Later in the 1950s he went to Bali. Geertz made a comparative study of Islam in Indonesia and Morocco. In 1960 he moved to the University of Chicago where he was engaged in research on national integration. Here he also wrote a new agenda for the study of religion. Instead of studying formal doctrines or the social context of religion, he focused on the meaning of religious practices, stating that culture, including religion, should be seen as a model of and a model for human behaviour.

Theory of culture

In 1970 Geertz moved to the Institute of Advanced Studies in Princeton where he would stay till his retirement in 2000. In 1973 he published The Interpretation of Cultures, a collection of previously published essays which brought him international fame and in which he articulated his interpretive theory of culture. He argued that culture imposed meaning on the world. Like a text, culture can be read. As vehicles of meaning, symbols constitute such texts. The anthropologist can read and interpret these texts as well, peering over the shoulders of local people.
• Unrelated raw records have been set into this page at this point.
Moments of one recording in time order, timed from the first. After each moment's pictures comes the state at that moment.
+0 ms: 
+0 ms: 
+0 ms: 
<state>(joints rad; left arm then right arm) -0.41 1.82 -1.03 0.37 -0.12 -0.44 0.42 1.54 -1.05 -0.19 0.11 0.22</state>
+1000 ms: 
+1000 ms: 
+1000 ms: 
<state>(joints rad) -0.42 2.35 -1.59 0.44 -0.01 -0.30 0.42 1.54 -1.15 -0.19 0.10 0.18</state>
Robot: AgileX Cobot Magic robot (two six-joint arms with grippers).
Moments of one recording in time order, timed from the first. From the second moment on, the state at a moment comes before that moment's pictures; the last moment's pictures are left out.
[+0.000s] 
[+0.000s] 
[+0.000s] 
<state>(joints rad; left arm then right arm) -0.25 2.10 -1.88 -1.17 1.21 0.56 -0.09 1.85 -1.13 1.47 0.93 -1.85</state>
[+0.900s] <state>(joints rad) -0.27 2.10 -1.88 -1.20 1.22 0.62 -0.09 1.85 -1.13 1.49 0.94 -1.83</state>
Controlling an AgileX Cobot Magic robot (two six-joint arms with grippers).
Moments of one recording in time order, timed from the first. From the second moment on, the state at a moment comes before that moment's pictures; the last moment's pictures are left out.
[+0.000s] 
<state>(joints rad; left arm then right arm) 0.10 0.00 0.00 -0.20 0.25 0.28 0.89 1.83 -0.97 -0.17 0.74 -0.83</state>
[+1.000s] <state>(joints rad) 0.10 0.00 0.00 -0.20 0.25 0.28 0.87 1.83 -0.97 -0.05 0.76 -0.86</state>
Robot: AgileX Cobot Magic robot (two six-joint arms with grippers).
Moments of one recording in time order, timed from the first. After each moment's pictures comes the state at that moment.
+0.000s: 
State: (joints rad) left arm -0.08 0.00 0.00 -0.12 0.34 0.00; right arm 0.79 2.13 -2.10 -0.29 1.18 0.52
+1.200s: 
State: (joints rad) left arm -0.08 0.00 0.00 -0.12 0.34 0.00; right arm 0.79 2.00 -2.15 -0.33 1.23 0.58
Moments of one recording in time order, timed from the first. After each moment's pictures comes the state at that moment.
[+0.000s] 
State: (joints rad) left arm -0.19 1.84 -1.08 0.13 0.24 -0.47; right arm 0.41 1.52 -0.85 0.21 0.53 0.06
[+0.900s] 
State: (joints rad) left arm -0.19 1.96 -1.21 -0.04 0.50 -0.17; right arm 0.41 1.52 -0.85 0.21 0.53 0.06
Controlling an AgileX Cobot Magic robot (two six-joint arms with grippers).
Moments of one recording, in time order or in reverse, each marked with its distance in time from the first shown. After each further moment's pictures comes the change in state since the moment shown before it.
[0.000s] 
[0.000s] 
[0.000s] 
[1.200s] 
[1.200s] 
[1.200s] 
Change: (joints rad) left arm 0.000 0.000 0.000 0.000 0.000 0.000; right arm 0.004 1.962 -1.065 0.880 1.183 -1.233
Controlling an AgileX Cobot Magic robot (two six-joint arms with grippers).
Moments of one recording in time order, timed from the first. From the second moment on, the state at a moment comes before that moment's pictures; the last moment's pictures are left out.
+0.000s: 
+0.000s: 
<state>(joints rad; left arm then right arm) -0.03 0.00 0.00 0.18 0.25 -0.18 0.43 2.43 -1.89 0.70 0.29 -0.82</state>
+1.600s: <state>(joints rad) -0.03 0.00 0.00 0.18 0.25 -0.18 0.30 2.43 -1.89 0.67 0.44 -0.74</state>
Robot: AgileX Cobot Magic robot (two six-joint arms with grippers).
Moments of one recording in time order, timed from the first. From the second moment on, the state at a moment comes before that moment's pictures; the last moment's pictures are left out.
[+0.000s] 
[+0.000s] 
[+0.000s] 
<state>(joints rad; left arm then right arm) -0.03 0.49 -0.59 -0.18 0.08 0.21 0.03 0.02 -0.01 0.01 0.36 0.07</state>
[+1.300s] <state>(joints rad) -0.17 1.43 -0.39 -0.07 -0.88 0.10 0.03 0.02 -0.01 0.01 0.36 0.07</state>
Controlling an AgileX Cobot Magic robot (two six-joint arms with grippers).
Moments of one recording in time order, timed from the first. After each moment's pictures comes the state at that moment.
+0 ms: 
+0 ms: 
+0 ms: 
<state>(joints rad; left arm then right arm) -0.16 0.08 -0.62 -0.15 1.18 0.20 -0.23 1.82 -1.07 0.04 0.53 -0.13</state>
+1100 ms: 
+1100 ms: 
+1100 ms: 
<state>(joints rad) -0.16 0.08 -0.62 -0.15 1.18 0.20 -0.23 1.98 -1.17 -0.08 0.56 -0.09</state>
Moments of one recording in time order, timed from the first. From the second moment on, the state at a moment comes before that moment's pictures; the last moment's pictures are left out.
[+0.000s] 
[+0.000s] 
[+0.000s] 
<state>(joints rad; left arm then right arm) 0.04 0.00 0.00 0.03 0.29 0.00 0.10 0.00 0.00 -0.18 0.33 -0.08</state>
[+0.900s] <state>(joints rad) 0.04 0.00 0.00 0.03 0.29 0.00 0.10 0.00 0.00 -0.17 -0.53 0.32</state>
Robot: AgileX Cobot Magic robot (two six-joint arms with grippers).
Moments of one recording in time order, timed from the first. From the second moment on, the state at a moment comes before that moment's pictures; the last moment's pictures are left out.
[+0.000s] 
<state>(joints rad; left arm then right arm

Geertz often borrowed concepts from other people — like ‘involution’, ‘thick description’ or ‘deep play’ — and turned these into powerful analytical tools of his own. Gradually he had moved away from empirical research into a realm of writing. In doing so he paved the way for the 1980s literary turn in anthropology. Geertz had never abandoned his literary ambitions. As he once confessed, ‘I don’t want anyone to mistake any of my sentences as having been written by anyone else but me.’

In 1980 he published Negara: The Theatre State in Nineteenth Century Bali in which he argued that the pre-colonial state in Bali was primarily an expression of ritual display. Ritual was the state, or in his own words, ‘Power served pomp, not pomp power.’ The powerful metaphor of theatre moulded this book, and excluded other perceptions and alternative interpretations. When I conducted my own research on the history of Bali, Negara was a great source of inspiration. I found myself forced to formulate why I could not agree with most of its conclusions. At the same time, however, I was deeply influenced by Geertz’ interpretive approach.

In addition to eliciting admiration, Geertz also received criticism for his complex writing, and for legitimising a new fashion of incomprehensible writings by less talented followers. Nevertheless, ‘Pak Cliff’ was a giant, whose work leaves its imprint on our personal intellectual histories.